• [To do]: Below are records; quote them exactly from the first line through the line that contains "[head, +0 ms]".
☆ ☆ ☆ ☆ ☆ ☆ ☆
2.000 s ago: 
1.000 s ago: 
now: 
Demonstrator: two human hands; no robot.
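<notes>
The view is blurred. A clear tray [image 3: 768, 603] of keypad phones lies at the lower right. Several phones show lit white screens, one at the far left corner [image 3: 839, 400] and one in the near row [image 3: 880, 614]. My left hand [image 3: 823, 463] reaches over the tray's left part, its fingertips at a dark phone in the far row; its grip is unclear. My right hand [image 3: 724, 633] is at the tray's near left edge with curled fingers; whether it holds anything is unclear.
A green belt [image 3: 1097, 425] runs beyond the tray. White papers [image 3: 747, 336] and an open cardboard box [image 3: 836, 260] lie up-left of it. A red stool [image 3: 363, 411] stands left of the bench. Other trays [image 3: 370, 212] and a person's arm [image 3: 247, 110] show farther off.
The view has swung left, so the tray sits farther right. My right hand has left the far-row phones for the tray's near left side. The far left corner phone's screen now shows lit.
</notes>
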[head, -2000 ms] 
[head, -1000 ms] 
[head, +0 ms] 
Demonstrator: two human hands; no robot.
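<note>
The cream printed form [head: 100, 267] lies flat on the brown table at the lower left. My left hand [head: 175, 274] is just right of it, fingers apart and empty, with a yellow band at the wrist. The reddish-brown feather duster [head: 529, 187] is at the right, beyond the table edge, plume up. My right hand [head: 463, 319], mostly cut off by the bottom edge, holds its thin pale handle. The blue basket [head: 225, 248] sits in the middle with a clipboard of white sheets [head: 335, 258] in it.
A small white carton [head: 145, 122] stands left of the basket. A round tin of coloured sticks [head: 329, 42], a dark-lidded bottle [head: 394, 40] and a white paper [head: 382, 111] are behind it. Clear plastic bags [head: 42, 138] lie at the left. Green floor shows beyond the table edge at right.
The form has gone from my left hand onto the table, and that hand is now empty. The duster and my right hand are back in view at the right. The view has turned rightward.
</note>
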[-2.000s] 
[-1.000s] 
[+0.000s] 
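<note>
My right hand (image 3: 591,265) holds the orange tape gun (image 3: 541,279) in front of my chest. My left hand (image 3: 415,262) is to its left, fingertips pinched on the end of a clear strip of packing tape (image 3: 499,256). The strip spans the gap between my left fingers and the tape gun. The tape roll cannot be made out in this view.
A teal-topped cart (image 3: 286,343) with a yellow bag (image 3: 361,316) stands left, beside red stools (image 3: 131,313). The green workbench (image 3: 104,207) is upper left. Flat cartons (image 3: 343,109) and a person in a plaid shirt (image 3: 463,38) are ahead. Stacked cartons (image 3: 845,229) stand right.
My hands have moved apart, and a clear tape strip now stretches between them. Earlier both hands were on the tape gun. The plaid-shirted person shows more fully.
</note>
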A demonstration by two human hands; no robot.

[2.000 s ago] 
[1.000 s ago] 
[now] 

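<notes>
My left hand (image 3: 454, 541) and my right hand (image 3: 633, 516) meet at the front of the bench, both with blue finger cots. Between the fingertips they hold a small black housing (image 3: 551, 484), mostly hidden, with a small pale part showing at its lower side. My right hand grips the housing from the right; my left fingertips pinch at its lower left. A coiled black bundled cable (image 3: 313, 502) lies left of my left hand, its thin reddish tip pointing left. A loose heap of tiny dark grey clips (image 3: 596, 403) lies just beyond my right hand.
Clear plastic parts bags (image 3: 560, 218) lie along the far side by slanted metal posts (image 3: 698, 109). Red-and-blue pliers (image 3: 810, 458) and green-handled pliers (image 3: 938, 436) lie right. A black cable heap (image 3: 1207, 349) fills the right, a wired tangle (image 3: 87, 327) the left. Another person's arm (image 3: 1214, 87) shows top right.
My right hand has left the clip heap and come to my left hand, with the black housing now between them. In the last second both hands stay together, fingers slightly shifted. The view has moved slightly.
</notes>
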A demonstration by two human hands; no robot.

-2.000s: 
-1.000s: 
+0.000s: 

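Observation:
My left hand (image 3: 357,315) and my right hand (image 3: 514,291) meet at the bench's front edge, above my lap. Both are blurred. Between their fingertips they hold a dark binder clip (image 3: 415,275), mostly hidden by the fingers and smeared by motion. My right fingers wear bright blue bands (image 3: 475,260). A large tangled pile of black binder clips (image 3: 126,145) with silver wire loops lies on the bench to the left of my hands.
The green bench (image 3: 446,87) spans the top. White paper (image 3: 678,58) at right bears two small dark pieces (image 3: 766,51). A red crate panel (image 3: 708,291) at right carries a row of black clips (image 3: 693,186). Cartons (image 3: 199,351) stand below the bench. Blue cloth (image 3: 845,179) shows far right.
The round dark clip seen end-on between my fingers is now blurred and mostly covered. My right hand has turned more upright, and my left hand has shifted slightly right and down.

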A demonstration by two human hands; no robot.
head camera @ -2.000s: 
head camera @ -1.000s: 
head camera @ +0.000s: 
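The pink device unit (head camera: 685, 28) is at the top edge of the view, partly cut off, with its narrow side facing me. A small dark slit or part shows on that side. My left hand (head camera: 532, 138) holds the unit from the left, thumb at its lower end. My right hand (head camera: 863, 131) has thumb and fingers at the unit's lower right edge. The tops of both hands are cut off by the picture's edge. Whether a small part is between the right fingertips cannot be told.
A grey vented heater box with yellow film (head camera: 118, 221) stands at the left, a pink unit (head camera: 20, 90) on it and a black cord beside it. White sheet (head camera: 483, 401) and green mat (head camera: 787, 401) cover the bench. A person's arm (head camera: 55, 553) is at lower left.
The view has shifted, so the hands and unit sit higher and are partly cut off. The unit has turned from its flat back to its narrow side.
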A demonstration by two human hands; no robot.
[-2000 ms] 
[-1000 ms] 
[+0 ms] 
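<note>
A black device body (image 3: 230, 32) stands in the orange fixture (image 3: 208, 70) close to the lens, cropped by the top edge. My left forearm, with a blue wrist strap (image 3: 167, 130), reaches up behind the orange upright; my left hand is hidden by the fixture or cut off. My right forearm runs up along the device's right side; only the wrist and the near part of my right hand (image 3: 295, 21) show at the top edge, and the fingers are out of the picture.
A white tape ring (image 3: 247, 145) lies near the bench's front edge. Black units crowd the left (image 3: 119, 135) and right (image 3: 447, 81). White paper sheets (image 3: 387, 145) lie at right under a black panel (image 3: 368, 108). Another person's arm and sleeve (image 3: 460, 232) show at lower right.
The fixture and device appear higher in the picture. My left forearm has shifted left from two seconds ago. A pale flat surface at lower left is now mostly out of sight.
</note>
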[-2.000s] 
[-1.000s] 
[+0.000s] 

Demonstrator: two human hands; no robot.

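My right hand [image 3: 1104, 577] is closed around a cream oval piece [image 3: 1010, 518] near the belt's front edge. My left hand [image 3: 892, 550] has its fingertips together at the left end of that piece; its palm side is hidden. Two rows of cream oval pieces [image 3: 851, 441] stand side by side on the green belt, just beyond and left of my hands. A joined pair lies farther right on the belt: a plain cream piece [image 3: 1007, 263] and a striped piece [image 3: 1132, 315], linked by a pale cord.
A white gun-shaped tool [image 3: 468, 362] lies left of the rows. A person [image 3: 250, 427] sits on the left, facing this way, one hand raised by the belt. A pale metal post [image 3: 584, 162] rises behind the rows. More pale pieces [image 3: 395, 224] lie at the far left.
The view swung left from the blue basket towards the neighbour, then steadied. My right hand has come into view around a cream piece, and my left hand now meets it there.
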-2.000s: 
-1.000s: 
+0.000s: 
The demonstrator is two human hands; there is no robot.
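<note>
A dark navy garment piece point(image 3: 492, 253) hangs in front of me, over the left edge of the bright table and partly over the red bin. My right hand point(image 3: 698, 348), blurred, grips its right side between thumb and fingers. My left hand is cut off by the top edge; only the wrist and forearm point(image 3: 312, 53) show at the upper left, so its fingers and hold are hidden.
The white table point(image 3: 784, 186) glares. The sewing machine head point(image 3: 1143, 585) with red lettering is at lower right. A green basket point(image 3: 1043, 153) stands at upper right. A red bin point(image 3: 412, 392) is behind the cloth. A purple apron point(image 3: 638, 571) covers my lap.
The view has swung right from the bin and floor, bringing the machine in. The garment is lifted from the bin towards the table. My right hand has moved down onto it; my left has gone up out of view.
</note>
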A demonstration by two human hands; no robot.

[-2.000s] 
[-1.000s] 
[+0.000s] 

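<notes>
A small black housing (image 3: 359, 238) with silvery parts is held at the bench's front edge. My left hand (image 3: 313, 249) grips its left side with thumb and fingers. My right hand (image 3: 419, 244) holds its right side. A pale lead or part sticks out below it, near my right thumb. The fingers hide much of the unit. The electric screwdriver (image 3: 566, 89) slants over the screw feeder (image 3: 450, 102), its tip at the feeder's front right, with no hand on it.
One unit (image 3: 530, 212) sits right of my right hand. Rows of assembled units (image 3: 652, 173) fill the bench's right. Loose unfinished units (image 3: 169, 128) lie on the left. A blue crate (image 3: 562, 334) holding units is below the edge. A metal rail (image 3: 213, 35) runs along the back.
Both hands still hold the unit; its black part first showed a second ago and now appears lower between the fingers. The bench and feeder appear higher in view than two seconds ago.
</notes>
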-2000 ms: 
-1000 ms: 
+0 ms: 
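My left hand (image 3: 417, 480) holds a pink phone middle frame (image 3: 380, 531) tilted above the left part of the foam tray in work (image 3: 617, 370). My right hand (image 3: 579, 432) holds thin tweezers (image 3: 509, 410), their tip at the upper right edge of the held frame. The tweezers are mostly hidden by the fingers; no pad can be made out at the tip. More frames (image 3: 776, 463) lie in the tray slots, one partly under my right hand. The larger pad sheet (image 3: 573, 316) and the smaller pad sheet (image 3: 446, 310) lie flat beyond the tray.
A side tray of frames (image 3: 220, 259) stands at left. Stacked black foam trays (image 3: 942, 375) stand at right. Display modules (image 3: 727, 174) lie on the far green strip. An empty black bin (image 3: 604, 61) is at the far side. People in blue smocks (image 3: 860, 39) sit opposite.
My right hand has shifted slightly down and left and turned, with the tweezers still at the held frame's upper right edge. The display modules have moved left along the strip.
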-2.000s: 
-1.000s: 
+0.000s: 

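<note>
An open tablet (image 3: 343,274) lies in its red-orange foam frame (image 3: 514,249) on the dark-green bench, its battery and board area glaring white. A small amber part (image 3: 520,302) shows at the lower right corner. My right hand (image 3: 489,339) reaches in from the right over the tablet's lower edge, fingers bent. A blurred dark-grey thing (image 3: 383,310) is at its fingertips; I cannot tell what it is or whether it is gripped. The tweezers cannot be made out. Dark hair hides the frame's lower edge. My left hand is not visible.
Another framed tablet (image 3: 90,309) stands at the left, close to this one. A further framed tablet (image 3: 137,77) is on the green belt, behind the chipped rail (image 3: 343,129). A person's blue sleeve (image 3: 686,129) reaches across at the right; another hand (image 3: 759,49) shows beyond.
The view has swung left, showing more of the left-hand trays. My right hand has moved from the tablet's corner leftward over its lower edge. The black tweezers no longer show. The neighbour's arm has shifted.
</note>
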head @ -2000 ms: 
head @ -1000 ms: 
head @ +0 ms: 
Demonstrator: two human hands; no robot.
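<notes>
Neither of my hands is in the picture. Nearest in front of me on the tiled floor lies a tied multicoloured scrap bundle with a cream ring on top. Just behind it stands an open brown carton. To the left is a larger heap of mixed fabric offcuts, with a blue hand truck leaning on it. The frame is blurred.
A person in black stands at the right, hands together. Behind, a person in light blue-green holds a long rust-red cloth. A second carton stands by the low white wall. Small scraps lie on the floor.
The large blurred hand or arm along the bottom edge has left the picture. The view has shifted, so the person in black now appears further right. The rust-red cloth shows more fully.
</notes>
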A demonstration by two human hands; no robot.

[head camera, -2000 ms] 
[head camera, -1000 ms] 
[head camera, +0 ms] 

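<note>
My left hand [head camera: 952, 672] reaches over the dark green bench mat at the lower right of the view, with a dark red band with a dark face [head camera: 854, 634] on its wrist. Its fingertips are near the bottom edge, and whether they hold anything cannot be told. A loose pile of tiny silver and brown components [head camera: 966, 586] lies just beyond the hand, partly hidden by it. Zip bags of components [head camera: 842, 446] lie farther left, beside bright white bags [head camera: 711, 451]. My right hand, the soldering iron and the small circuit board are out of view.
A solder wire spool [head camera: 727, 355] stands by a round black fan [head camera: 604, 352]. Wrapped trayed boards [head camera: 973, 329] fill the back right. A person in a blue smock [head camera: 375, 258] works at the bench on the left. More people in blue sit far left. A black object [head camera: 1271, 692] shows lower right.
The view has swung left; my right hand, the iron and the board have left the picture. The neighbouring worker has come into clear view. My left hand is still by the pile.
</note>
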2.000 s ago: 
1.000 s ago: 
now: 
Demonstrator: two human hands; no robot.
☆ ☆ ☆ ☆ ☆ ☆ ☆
• [Written response]:
2.000 s ago: 
1.000 s ago: 
now: 
Demonstrator: two human hands; no robot.
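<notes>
The view is blurred. A clear tray [image 3: 768, 603] of keypad phones lies at the lower right. Several phones show lit white screens, one at the far left corner [image 3: 839, 400] and one in the near row [image 3: 880, 614]. My left hand [image 3: 823, 463] reaches over the tray's left part, its fingertips at a dark phone in the far row; its grip is unclear. My right hand [image 3: 724, 633] is at the tray's near left edge with curled fingers; whether it holds anything is unclear.
A green belt [image 3: 1097, 425] runs beyond the tray. White papers [image 3: 747, 336] and an open cardboard box [image 3: 836, 260] lie up-left of it. A red stool [image 3: 363, 411] stands left of the bench. Other trays [image 3: 370, 212] and a person's arm [image 3: 247, 110] show farther off.
The view has swung left, so the tray sits farther right. My right hand has left the far-row phones for the tray's near left side. The far left corner phone's screen now shows lit.
</notes>
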[head, -2000 ms] 
[head, -1000 ms] 
[head, +0 ms] 

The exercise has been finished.